> DIRECTIONS FOR THIS TASK
Look through the material below and count the lines that hold "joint". Give that number by itself.

> RECORDS FOR THIS EXERCISE

╔══

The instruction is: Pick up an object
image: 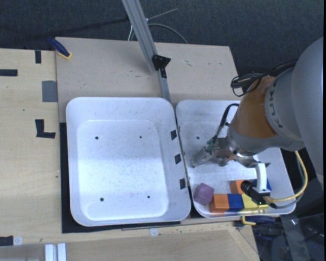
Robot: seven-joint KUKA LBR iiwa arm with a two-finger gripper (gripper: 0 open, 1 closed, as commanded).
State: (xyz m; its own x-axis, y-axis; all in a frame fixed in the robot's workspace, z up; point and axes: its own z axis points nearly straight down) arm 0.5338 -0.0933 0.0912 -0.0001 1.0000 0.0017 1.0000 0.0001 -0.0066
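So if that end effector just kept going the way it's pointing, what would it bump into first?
Probably the bare white floor of the right bin: the end effector points down and leftward there. The purple block lies nearer the camera, off that line. Depth is unclear.

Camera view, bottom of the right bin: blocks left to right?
Purple block → orange block → blue block → yellow block. A second orange piece sits behind the blue one, so I left it out. The gripper is above them over the bin floor.
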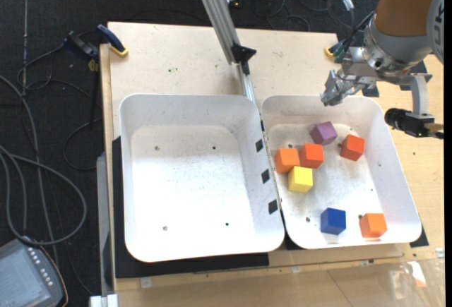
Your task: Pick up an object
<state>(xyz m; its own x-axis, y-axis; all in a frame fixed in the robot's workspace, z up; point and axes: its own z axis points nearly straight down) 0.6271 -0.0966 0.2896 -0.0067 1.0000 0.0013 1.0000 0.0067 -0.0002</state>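
I see the grey two-finger gripper (333, 96) poised over the far rim of the right shallow white bin (399, 178), whether spread or pressed together I cannot tell, nearest the small purple cube (324, 132) among 7 cubes lying in that bin.

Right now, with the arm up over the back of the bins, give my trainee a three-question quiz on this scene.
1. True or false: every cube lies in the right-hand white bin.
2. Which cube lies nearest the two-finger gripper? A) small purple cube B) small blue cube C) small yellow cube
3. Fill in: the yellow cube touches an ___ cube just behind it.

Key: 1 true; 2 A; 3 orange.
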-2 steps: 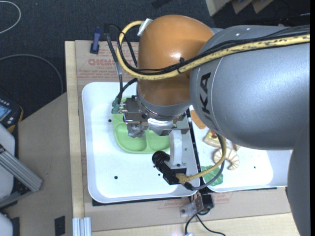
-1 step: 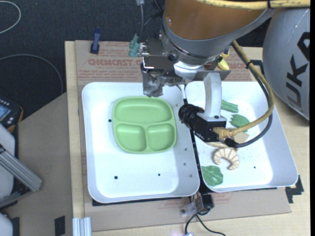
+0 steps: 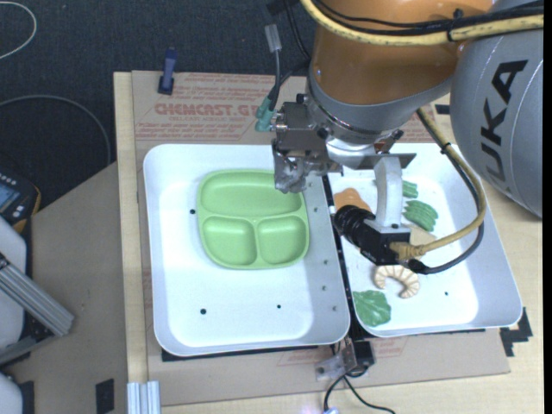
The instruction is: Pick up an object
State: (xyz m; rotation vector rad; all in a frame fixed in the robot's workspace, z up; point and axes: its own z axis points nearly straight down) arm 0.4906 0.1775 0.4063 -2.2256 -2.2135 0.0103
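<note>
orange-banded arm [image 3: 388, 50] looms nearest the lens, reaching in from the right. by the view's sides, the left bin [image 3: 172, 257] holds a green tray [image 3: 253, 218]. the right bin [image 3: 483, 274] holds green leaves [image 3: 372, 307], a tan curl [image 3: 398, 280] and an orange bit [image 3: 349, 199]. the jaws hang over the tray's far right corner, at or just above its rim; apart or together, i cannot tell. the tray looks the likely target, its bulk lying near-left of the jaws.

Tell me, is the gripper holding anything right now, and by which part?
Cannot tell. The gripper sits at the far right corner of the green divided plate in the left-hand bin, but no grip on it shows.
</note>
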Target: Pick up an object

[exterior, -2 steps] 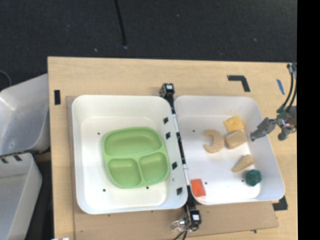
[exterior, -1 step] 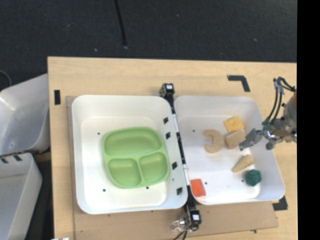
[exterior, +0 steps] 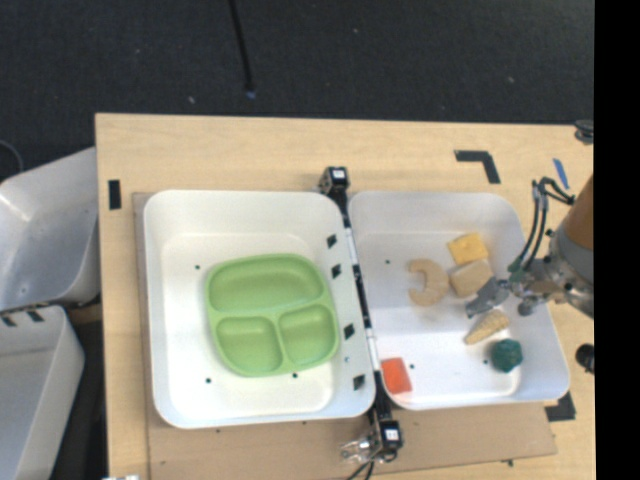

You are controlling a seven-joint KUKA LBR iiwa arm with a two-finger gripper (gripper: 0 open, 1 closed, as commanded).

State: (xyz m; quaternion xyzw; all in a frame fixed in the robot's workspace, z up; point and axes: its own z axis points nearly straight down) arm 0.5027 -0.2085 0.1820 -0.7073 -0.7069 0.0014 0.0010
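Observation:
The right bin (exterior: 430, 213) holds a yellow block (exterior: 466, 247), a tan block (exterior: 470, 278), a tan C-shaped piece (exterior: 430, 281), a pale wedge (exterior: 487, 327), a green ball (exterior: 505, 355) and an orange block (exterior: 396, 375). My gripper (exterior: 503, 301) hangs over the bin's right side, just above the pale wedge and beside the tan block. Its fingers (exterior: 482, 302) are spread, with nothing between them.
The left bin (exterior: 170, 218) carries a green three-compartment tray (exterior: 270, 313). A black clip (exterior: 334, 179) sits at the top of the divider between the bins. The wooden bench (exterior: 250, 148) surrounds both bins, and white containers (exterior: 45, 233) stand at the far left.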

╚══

> RESPONSE AREA
2